Abstract Body (Do not enter title and authors here): Introduction: Ascending aortic aneurysm is a complex multicellular disease with high mortality associated with both monogenic causes and sporadic disease. Known causative genes include FBN1 in Marfan syndrome or TGFB pathway variants in Loeys-Dietz Syndrome (LDS). However, sporadic ascending aortic aneurysms can also occur in patients without variants in known causative genes, especially with increasing age. Yet, it is not clear whether these sporadic cases share common mechanisms with monogenic subtypes.

Research Goal: Mapping the genetic regulatory network disrupted in monogenic and sporadic aortic aneurysm to identify shared and genotype-specific dysregulation and predict candidate therapeutic targets.

Methods: We leveraged single-cell RNA sequencing data from aortic tissue in sporadic and monogenic aortic aneurysm patients to map disease-dependent gene networks and predict candidate therapeutic targets. First, we inferred the gene network dysregulated in TGFBR1/2^+/- smooth muscle cells (SMCs) and fibroblasts using CellOracle, mapping the rewiring in the most severe form of LDS aortic aneurysm. We next fine-tuned Geneformer – a foundational artificial intelligence (AI) model enabling context-specific predictions in network biology – to distinguish disease-dependent dysregulation in sporadic and monogenic cases stratified by genotype (heterozygous TGFBR1/2, SMAD3, FBN1, or ACTA2). Then, we performed in silico deletion to predict cell type-specific candidate therapeutic targets for monogenic and sporadic aortic aneurysms.

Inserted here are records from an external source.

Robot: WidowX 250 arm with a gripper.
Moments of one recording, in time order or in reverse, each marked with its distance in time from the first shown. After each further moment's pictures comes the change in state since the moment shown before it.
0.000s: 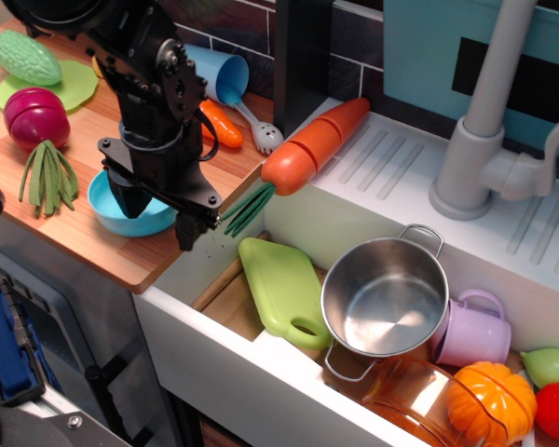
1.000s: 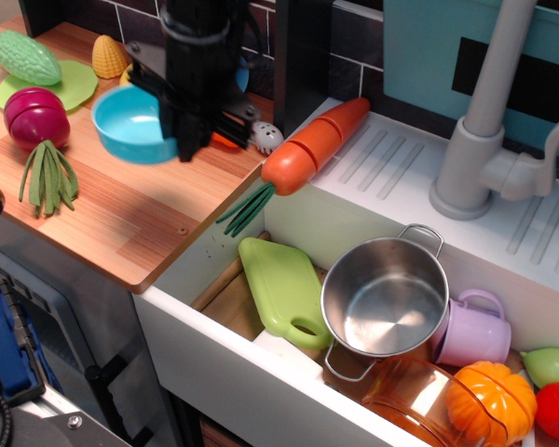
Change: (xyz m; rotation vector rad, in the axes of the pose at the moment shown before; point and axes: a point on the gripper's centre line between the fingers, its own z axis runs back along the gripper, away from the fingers) arm 0.024 0.004 0.078 0.092 0.094 -0.056
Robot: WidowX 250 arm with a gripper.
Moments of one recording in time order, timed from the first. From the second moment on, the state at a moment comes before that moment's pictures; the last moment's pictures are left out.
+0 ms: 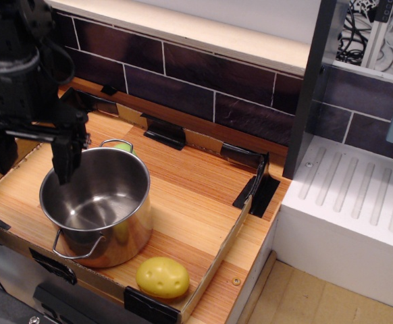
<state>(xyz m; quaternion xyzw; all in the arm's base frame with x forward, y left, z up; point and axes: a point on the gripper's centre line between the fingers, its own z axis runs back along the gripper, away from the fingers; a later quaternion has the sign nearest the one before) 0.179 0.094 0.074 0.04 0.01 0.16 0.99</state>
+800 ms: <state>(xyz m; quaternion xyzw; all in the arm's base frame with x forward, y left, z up) 0.185 0.086 0.053 0.07 0.01 0.09 0.99</state>
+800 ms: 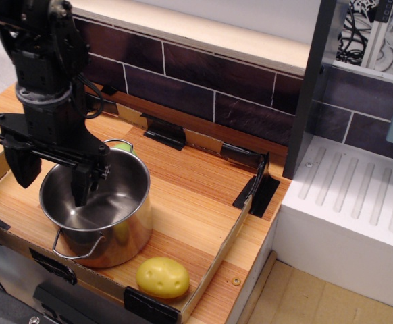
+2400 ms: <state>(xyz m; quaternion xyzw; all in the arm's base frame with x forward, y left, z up) 0.186 0.099 0.074 0.12 0.02 0.10 0.99</state>
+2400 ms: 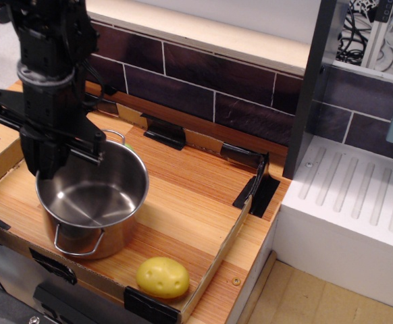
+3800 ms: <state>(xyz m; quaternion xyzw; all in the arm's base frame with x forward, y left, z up) 0.186 0.044 0.109 0.40 -0.13 0.13 0.90</state>
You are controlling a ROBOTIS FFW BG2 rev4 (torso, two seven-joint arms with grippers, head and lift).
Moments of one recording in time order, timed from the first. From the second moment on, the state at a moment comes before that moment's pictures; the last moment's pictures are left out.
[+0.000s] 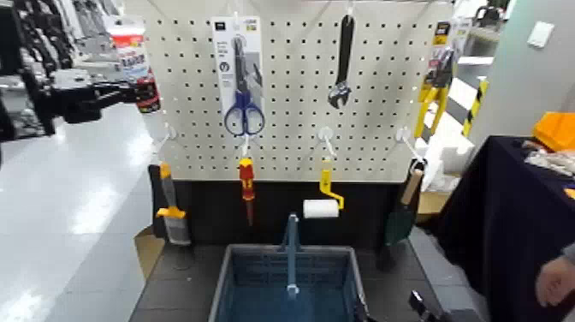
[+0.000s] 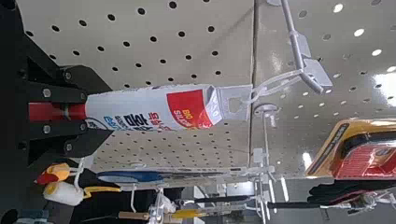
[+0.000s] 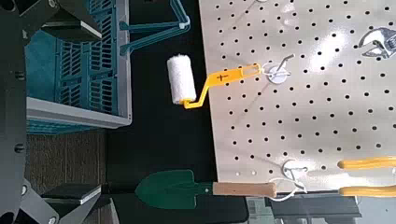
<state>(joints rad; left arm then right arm) -0.67 0.45 0.10 -1.46 0.25 0.51 -1.20 0.45 -0.11 0.17 -1.97 -0.16 0.06 -0.07</state>
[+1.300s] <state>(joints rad) -0.71 0.46 0.10 -1.55 0.27 0.50 -1.18 0.45 -0.11 0.17 -1.97 -0.16 0.08 -0.04</state>
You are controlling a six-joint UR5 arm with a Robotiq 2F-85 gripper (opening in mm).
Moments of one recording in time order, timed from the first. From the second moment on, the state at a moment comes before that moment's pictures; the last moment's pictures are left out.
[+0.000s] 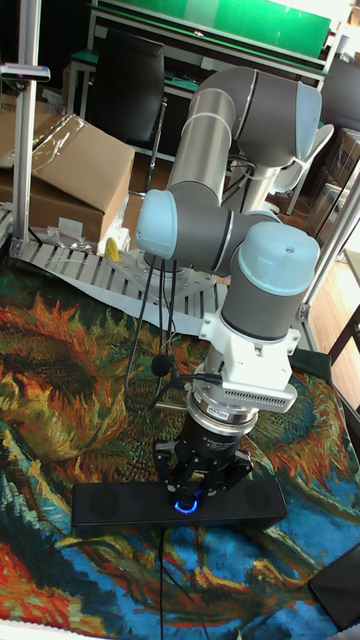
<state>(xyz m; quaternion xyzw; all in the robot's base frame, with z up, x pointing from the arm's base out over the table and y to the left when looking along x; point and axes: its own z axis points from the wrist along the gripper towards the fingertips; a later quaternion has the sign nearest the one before) 0.705 0.059 0.058 -0.02 1.00 0.00 0.05</state>
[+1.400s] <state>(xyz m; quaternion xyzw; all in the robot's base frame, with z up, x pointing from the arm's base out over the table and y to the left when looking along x) 0.706 0.066 0.058 -0.06 1.00 0.01 0.06</state>
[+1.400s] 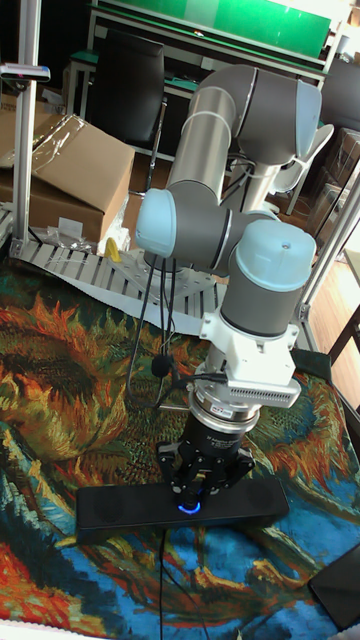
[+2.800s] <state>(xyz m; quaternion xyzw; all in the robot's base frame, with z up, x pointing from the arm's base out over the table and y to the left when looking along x) 0.693 0.060 0.063 -0.13 0.99 0.00 0.07</state>
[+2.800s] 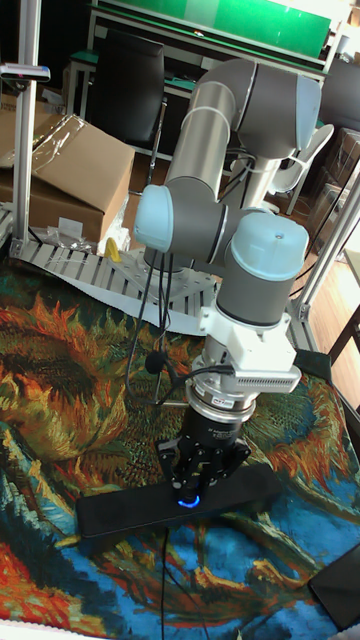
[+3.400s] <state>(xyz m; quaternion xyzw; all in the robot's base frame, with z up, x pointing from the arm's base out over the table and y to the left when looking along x) 0.686 0.057 0.065 -0.16 0.98 0.00 0.08</state>
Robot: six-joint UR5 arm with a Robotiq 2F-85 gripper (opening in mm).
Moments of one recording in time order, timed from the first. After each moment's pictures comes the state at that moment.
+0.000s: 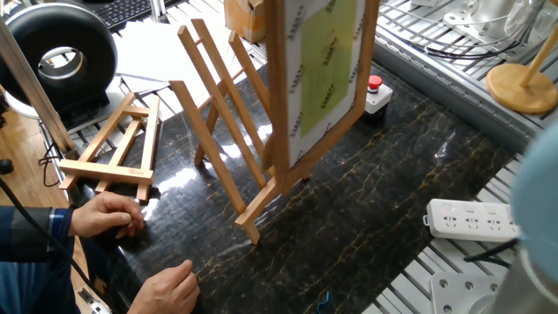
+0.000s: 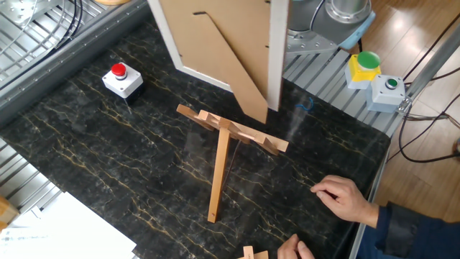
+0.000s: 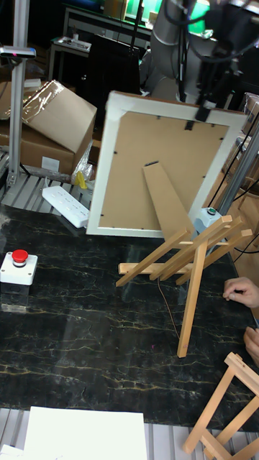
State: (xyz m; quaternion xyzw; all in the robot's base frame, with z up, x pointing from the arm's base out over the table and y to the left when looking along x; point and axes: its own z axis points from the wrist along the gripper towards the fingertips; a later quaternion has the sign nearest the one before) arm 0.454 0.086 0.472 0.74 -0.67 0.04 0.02
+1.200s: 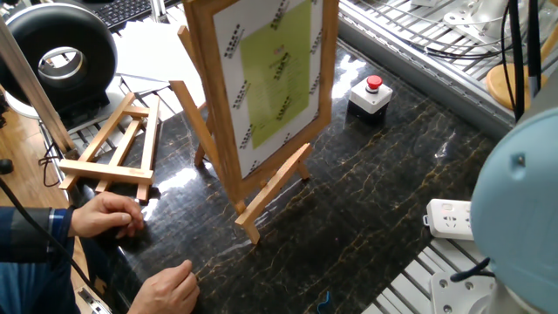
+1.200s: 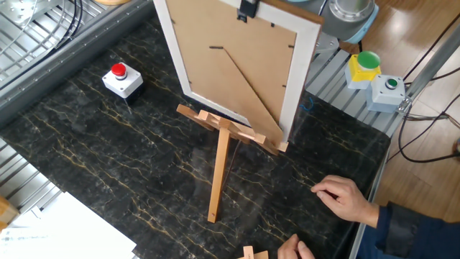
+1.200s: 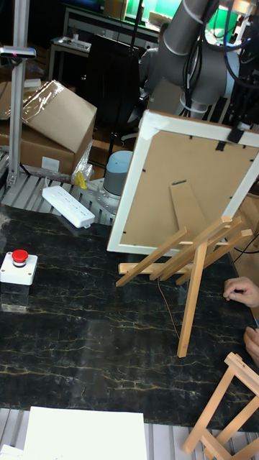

Results: We identified 10 network communities in the control vs TGFBR1/2^+/- SMCs, each enriched for genes associated with distinct pathways such as contractility and immune activation. In TGFBR1/2^+/- SMCs, KLF4 and KLF2 were central regulators of the network and key nodes within the contractility network community. Upon in silico deletion for monogenic and sporadic cases, targets whose repression was predicted to be beneficial in aneurysmal SMCs included NFATC2, which is reported to promote macrophage infiltration in vascular disease, IL-1, which promotes immune activation, and LMO7, a regulator of TGFB signaling.

Conclusions: We mapped the gene network disrupted in aortic aneurysm, revealing primary regulators in the disease-dependent network. Ongoing work is experimentally validating shared and genotype-specific AI-predicted therapeutic targets for their impact on in vitro SMC function and in vivo aortic aneurysm progression.